▸ Exercise instructions
Return the listing exactly as it appears, but strip out the images.
━━━
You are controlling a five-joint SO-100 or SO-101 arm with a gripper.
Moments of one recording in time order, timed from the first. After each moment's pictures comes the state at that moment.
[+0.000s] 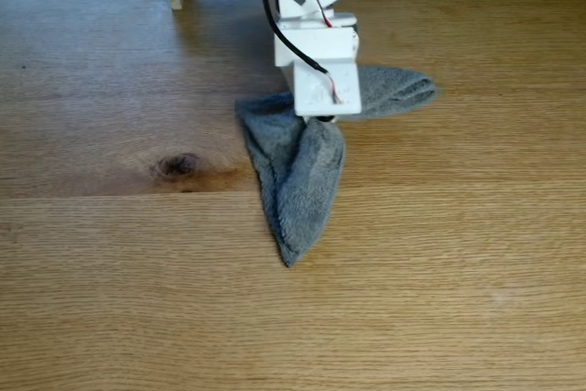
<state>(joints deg) -2.0 65.4 104.5 30.8 11.2</state>
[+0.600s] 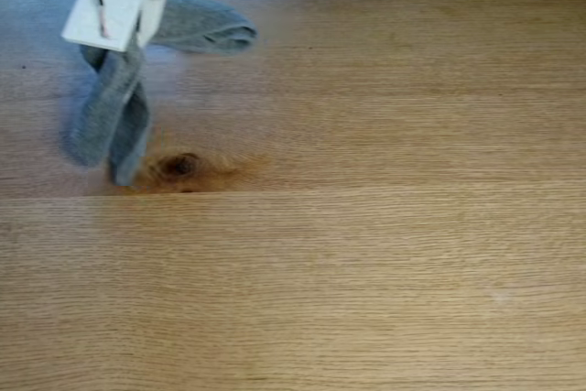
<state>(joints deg) 41.1 81.2 105.8 58.5 -18.8</state>
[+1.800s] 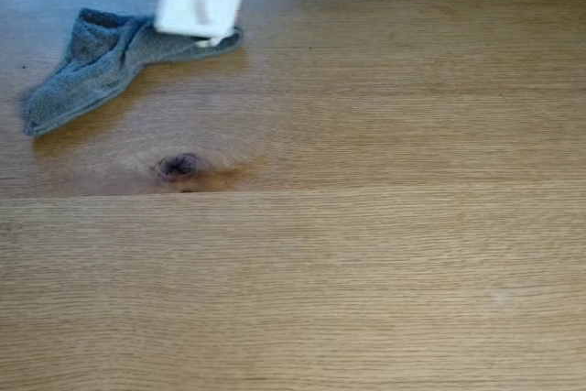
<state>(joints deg) 12.3 91.5 105.8 64.7 -0.2</state>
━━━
▸ Solution
You are controlling a five-joint SO-100 or SO-101 arm with a gripper.
Moments of one recording in time order, timed from the first. After each moment's pictures comes the state at that moment.
[+0.000s] 
<state>(joints deg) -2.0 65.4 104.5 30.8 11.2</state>
[+0.600s] 
<state>(joints deg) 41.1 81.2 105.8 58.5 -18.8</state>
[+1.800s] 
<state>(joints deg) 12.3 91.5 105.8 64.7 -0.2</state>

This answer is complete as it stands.